Solar PV being embraced by ordinary Australians18th Jan 2013
Solar photovoltaic systems aren't just the domain of the rich and well-off.
That's what figures released by Synergy about WA solar power seem to indicate, according to the West Australian.
Instead, blue-collar suburbs and those with large populations of aging baby boomers appear to be the biggest drivers of the solar surge.
Electricity retailer Synergy released information showing where solar panel penetration was the greatest in WA, as the number of rooftop installations in Perth and the south west passed the milestone figure of 100,000.
Working class Canning Vale was the top suburb, with 2,239 residents owning a solar panel system as at December 19.
Next in line were Thornlie (1,513), Baldivis (1,376), Willetton (1299) and Ellenbrook (1198). Out of the top 20 biggest suburbs for solar, none were in affluent or inner-city areas.
Ian Milne, co-runner of a Perth solar company, told the West Australian that the figures did not come as a surprise to him.

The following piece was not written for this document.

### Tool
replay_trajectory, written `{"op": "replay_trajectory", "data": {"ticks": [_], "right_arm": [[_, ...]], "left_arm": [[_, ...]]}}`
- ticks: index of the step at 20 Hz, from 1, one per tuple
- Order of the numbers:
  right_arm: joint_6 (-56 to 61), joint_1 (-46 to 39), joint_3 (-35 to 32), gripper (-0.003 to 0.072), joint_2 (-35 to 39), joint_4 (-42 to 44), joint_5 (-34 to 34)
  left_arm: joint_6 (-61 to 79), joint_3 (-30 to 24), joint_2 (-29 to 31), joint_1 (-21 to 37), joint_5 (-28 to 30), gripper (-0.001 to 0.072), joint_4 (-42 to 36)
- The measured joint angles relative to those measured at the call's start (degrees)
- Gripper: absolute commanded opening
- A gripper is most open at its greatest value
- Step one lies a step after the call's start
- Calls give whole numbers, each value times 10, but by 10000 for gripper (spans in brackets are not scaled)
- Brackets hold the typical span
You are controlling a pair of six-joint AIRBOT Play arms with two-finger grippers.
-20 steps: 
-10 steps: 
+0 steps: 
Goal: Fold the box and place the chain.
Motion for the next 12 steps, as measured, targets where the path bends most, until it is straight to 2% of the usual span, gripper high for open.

He said that groups more sensitive to power bill increases - such as the retired or retiring and middle to lower-income households - were driving demand for solar.
"They see the power bill as a long-term risk to their income or savings and so it is self-protection on that impost that influences them," Mr Milne said.

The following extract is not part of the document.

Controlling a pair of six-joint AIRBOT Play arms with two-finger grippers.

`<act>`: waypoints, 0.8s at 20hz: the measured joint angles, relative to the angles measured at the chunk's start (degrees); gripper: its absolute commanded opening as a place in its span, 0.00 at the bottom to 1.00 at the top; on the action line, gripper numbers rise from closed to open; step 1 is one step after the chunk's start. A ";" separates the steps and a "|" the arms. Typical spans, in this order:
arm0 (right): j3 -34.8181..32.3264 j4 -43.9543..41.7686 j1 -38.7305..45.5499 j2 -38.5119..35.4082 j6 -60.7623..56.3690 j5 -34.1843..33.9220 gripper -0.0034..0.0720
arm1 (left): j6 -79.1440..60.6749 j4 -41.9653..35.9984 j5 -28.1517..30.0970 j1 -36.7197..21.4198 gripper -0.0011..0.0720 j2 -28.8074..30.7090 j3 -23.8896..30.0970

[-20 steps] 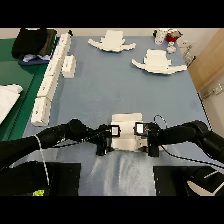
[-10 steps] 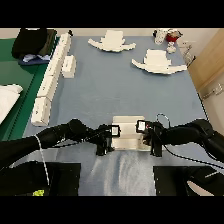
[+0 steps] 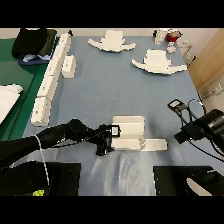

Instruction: Fold the box.

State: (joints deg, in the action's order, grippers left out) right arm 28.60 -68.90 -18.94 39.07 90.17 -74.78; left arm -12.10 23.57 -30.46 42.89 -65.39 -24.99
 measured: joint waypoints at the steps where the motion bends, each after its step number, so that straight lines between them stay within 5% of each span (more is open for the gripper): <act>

WA residents with renewable energy systems can sell back excess energy to retailers under the state's Renewable Energy Buyback Scheme.
These figures illustrate that installing solar panels isn't merely for those hoping to reduce their carbon footprint and contribute to a better environment - it's actually a practical way to save money.
If the argument against climate change does not gain traction anytime soon, the future of solar power expansion may require more statistics like these - ones that argue for the practical economic benefits of renewable energy systems.